Each year, Brown’s Undergraduate Statistics Concentrators present Capstone projects to the Department of Biostatistics faculty, students and visitors. This year, 4 graduating statistics undergraduate concentrators presented their Capstone work on April 29th. This opportunity for graduating students to present and discuss their Capstone projects which meets a graduation requirement and also qualifies each candidate for the annual Undergraduate Statistics Concentration Capstone Poster Award of Excellence which is announced at our annual Biostatistics Commencement Celebration.
Author: Tova Ibbotson
Poster Title: An Introduction to the Sequential Cox Approach for Estimating Survival under Time-varying Covariates
Abstract:Target trial emulation is a common approach to analyzing observational studies. Misspecification of the target trial in analysis can result in imprecise effects estimates, and in some cases falsely conclude a statistically significant effect. Clinical researchers without an advanced statistical background may not correctly emulate the target trial when time-varying covariates are present. This work introduces the sequential Cox approach as an intuitive conceptualization of target trial emulation in the presence of time-varying covariates. Treating the observational data as a sequence of nested “trials” allows for the pooling of the “trials” into a single Cox proportional hazards model. The pooled model is able to consider time-varying treatment and adjust for time-dependent confounding. Thus, the approach may enable clinical researchers with limited statistical resources to appropriately include time-varying covariates in their studies. This work also simulates data to demonstrate the effect of disregarding time-varying covariates in survival analysis. The sequential Cox approach offers an intuitive outline for clinical researchers to emulate intention-to-treat analyses with observational data.

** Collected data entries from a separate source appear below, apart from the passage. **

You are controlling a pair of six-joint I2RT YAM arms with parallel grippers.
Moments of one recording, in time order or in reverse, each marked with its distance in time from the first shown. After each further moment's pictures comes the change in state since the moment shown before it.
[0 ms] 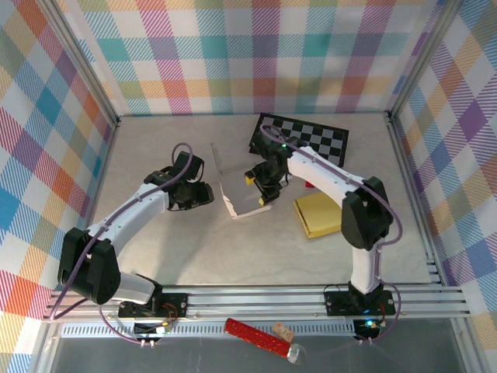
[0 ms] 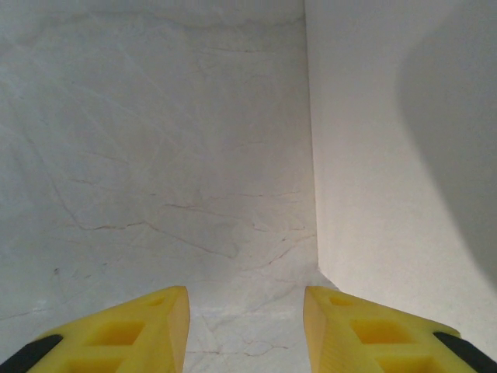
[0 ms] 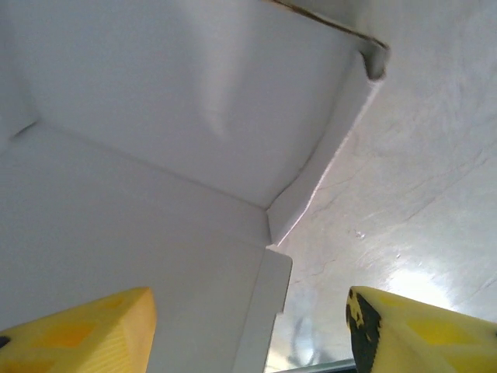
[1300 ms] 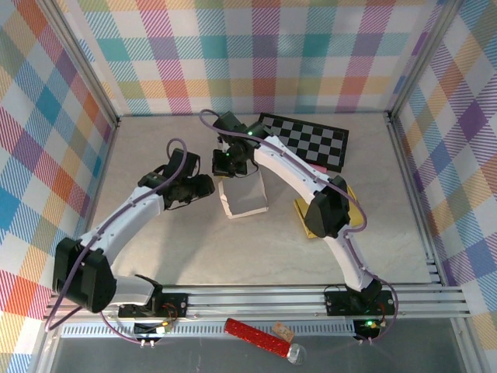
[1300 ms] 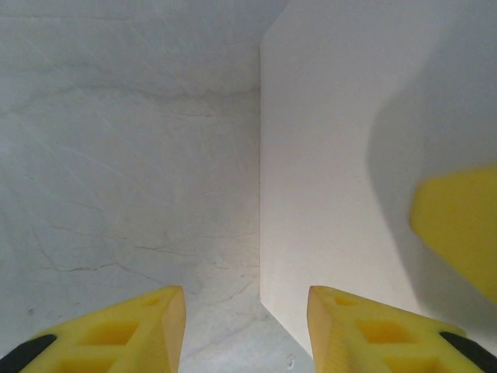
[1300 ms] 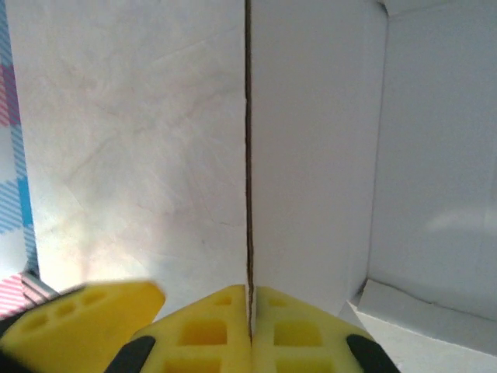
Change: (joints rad) left arm -0.012 -0.085 0.003 0.065 -0.026 -0.016; right arm 0.133 0.377 0.670 -0.138 0.010 -0.814
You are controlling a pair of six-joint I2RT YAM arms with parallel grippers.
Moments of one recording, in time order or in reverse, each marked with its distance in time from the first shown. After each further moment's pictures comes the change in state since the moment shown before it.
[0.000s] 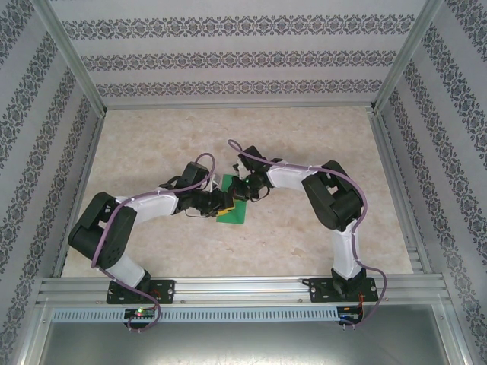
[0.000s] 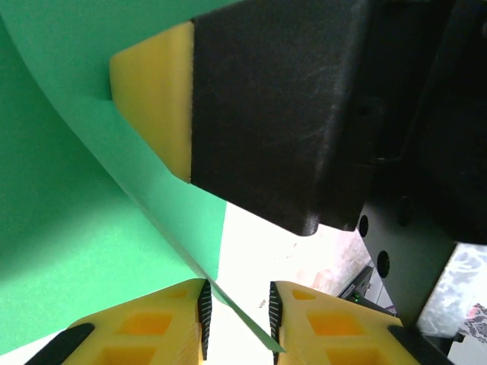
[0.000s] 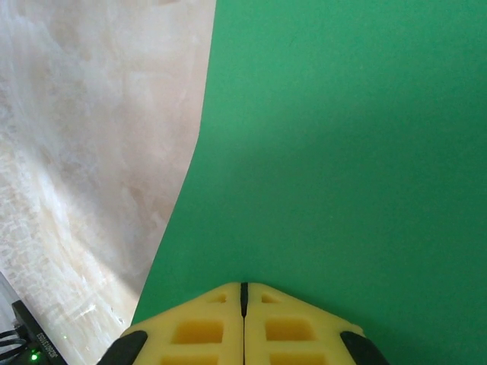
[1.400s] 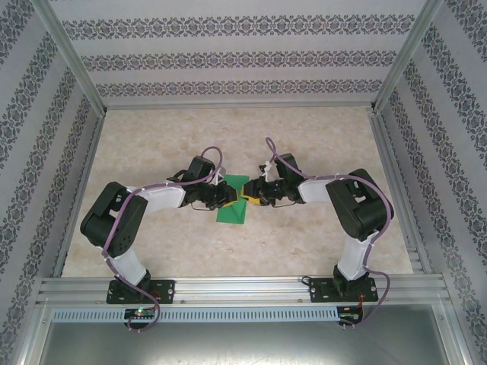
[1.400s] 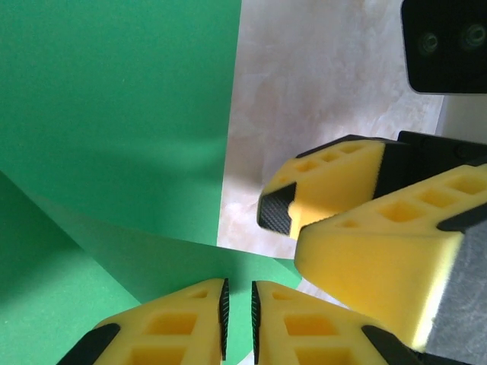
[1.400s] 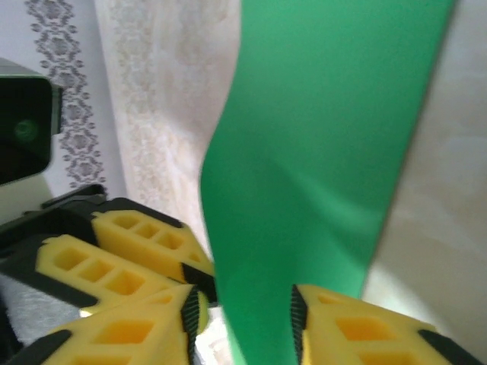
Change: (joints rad) left arm 0.000 0.114 0.093 0.048 -0.035 0.056; right arm -0.175 -0.207 -0.452 0.566 -0.317 0.220
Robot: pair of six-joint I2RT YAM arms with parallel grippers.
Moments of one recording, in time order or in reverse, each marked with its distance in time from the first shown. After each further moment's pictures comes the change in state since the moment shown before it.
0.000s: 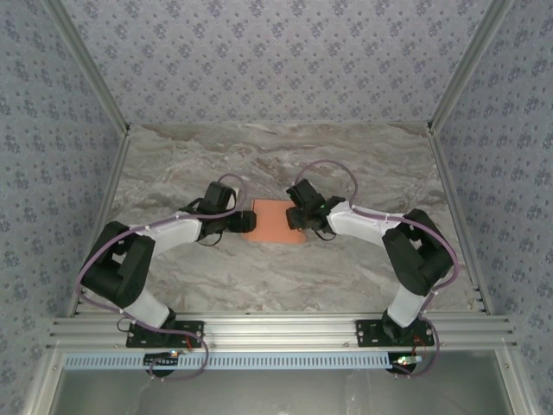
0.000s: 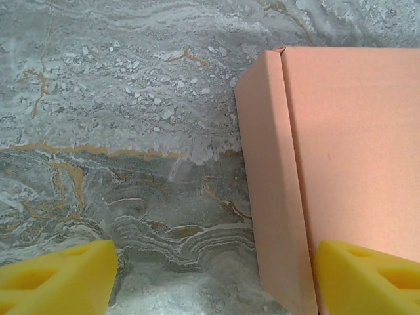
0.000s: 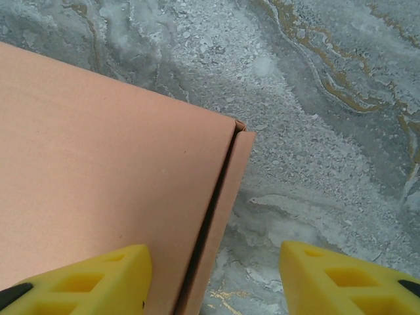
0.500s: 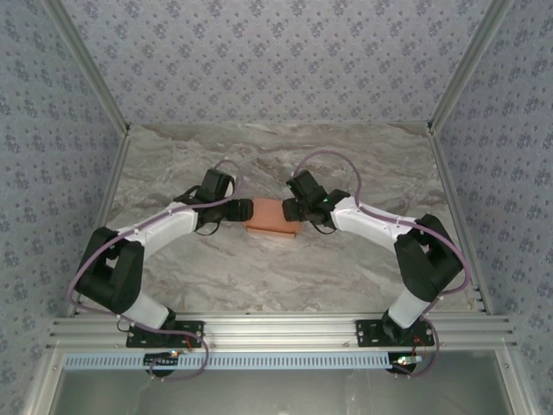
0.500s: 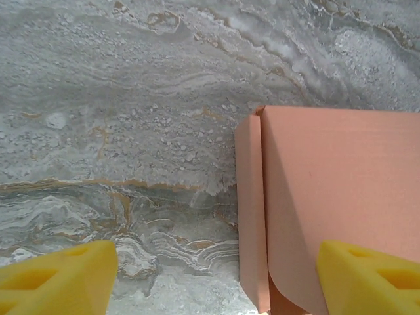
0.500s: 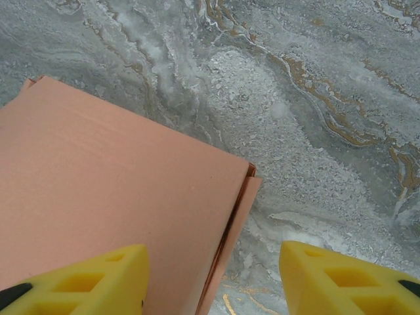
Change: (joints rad) left arm 0.016 -0.046 0.132 -0.172 -0.064 0.020; right arm 0.003 -0.056 0.071 -0.059 -0.031 0.023
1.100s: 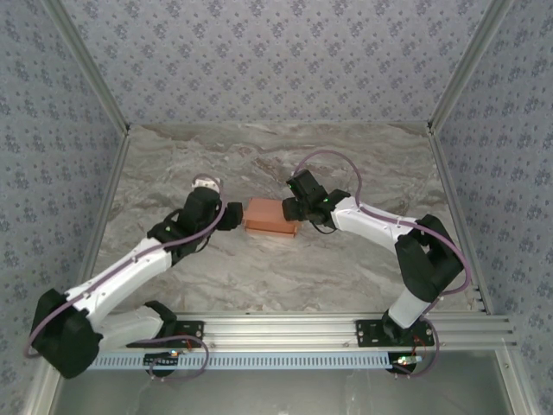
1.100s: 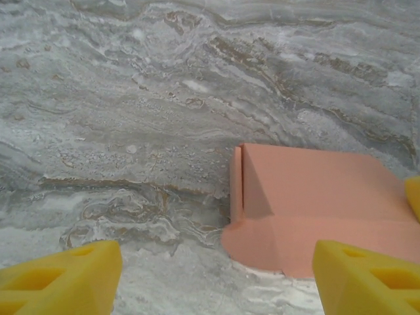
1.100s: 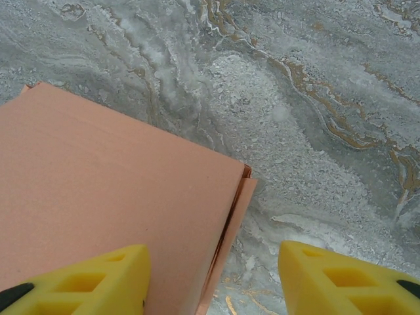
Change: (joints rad) left arm -0.114 -0.405 -0.148 -0.021 -0.254 -0.087; right arm 0.000 -0.007 0.003 0.002 -0.003 0.008
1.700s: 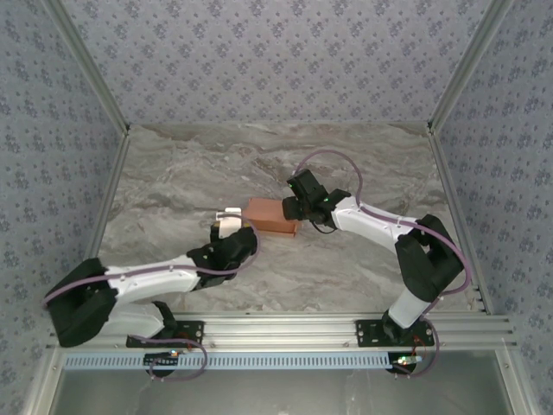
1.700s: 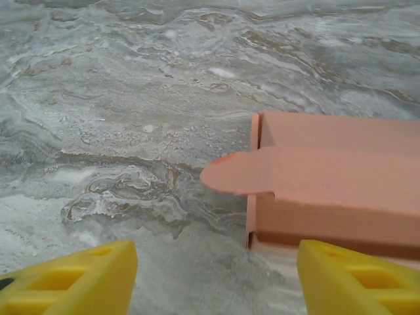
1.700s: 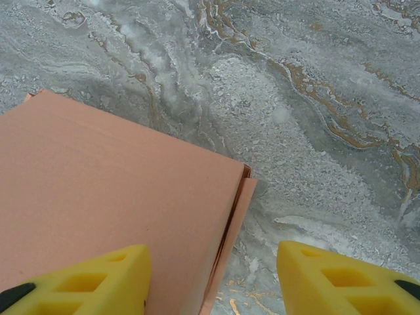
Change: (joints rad) left arm -0.406 0.092 -0.225 0.258 -0.575 -0.163; right arm -0.005 0.000 0.000 0.008 -0.007 0.021
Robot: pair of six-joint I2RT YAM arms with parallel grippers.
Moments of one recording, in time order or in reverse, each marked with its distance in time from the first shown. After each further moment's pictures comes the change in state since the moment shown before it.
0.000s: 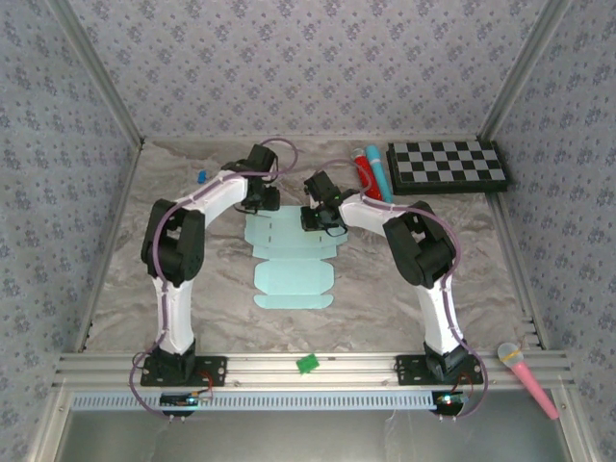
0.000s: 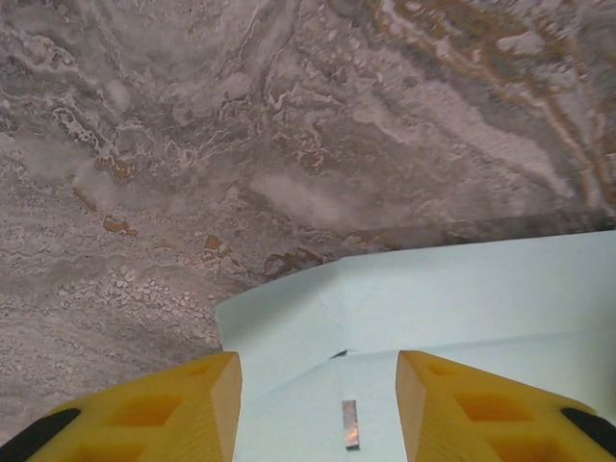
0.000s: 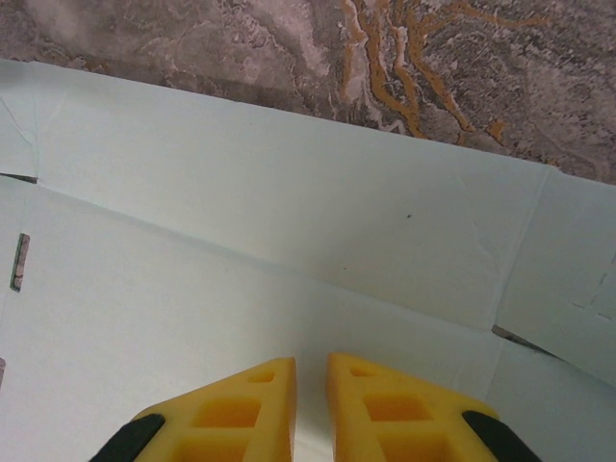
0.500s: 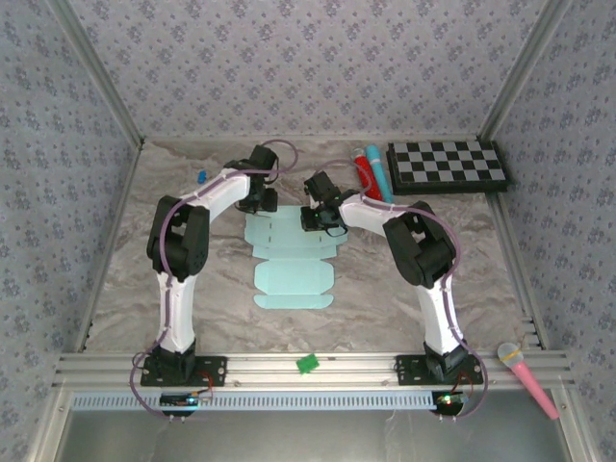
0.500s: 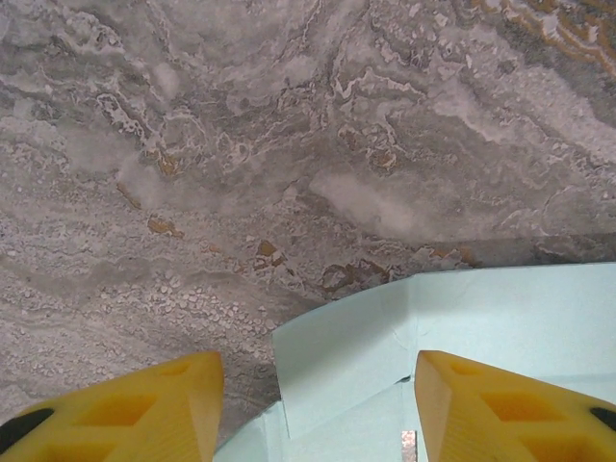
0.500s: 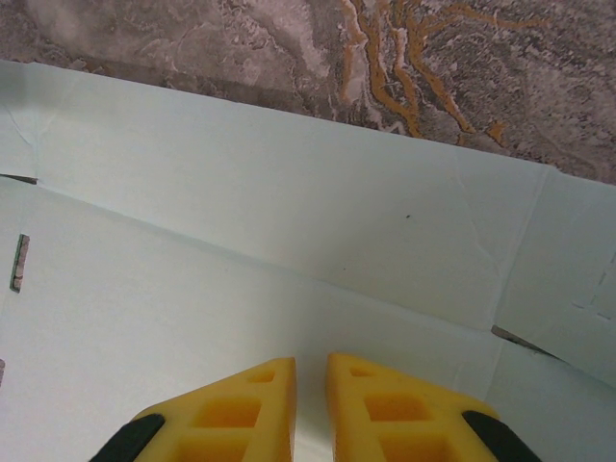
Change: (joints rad) left arm 0.008 0.052 0.043 -0.052 -0.063 0.000; right arm 0.000 0.000 -0.003 0.006 0.000 0.000
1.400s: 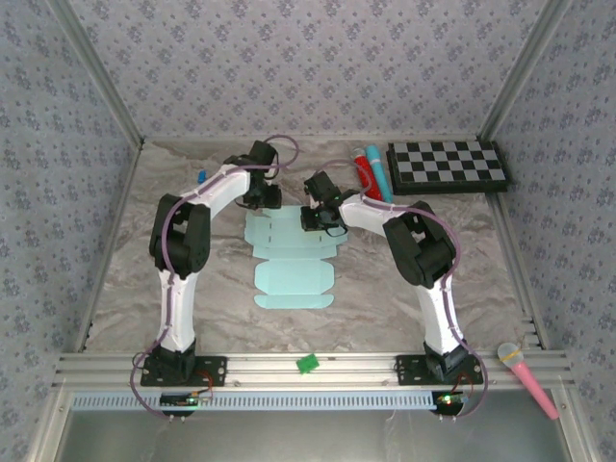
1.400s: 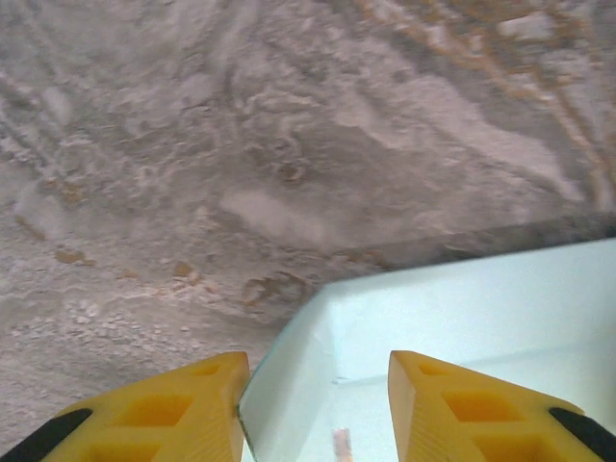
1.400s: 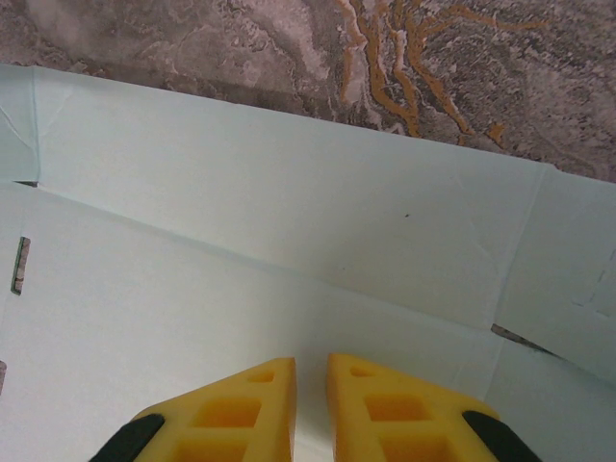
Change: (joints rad) left arm 0.009 0.029 0.069 -0.027 0.158 0.037; right arm 0.000 0.000 0.000 0.002 0.000 0.004
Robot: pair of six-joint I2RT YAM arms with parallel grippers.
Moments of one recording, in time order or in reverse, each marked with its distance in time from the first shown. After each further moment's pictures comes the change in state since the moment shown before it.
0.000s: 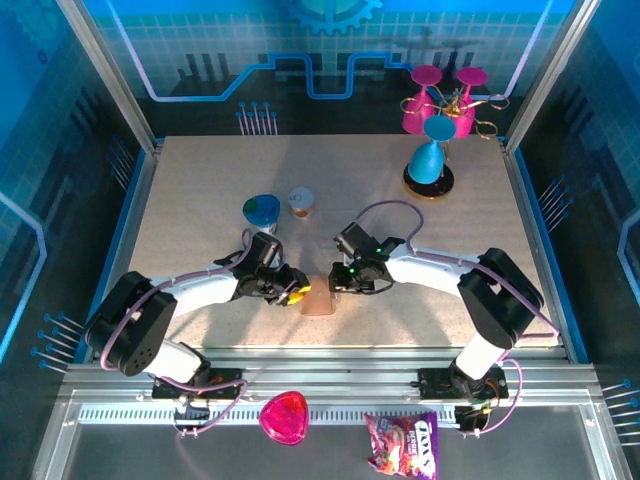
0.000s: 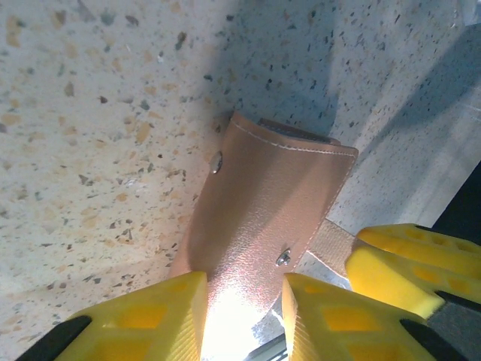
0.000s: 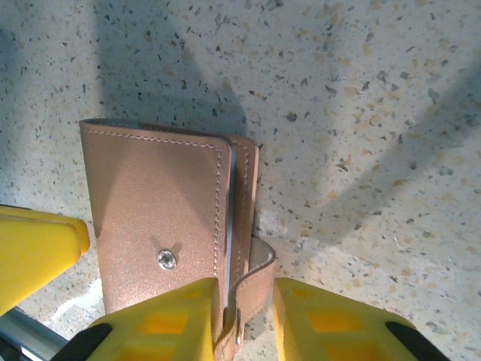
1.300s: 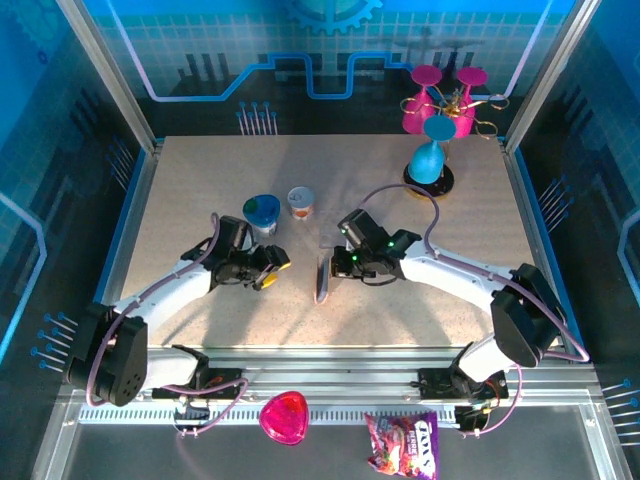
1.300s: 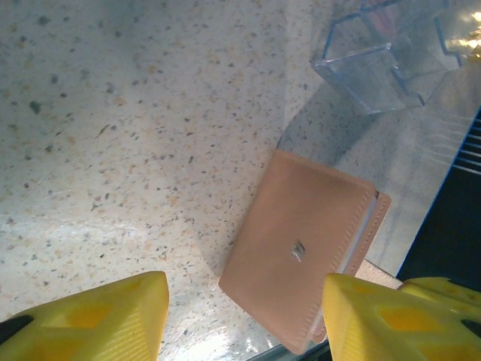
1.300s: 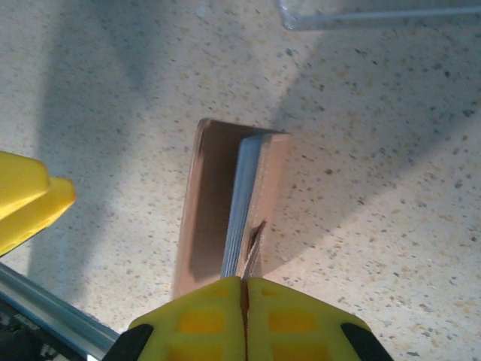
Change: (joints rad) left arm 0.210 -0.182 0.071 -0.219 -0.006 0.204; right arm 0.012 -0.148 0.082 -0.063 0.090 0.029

After graduation, Tova will be entering Brown’s Biostatistics Master’s Graduate Program
Author: Samuel Rhee
Poster Title: Simulating trials to resample unbalanced data
Abstract: Unbalanced datasets are those with a target class with a significantly higher sample size than others. Predictive models generated from such datasets can be unreliable and lack precision in respect to the minority classes. To create more accurate models, one can either undersample or oversample. While oversampling generally provides more robust data, it can be costly or time-intensive and may not be feasible within a study’s structure. To work around this limitation, this project sought to replicate an oversampling by randomly generating new trials as new data points. I then compared predictive models from the oversampled and original datasets and used AUC analysis to compare predictive strength.
Author: Joseph Vayalumkal
Poster Title: Physical Activity Intervention, Latent Classes of Heart Rate Responses, and Biological Health Outcomes
Author: Jessica Wang
Poster Title: Trend Analysis of the Financial and Quality Performance of Accountable Care Organizations 2014 through 2020
Abstract: Since receiving federal recognition in the Affordable Care Act (ACA) of 2010, how well have Accountable Care Organizations (ACOs) achieved the “Triple Aim” - better health, improved patient experiences, and lower costs? In this work, we use publicly available data from CMS to investigate financial and quality performance of ACOs from 2014 (near inception) to 2020. Using a hierarchical multilevel linear model nested on ACO age in months, we study the relationship between different characteristics of ACOs, such as risk model and level of Electronic Health Record (EHR) integration into provider care, and the two primary outcomes of interest, quality scores and earned shared savings per beneficiary. We found that older ACOs are positively correlated with slightly higher earned shared savings per beneficiary, but slightly lower quality scores. Despite risk model data only being available for 2019-2020, we also found a significant difference in the means between one-sided and two-sided risk models in both years, with one-sided risk models having greater shared savings in 2019 but two-sided risk models having greater shared savings in 2020. Finally, we found insignificant evidence to support the idea that greater EHR integration is associated with higher earned shared savings and quality scores, indicating that future studies should consider looking at new variables that might contribute to ACO success. Other study variables had insignificant or otherwise negligible effects on the two outcome variables.
After graduation, Jessica will be working in New York City at NERA Economic Consulting.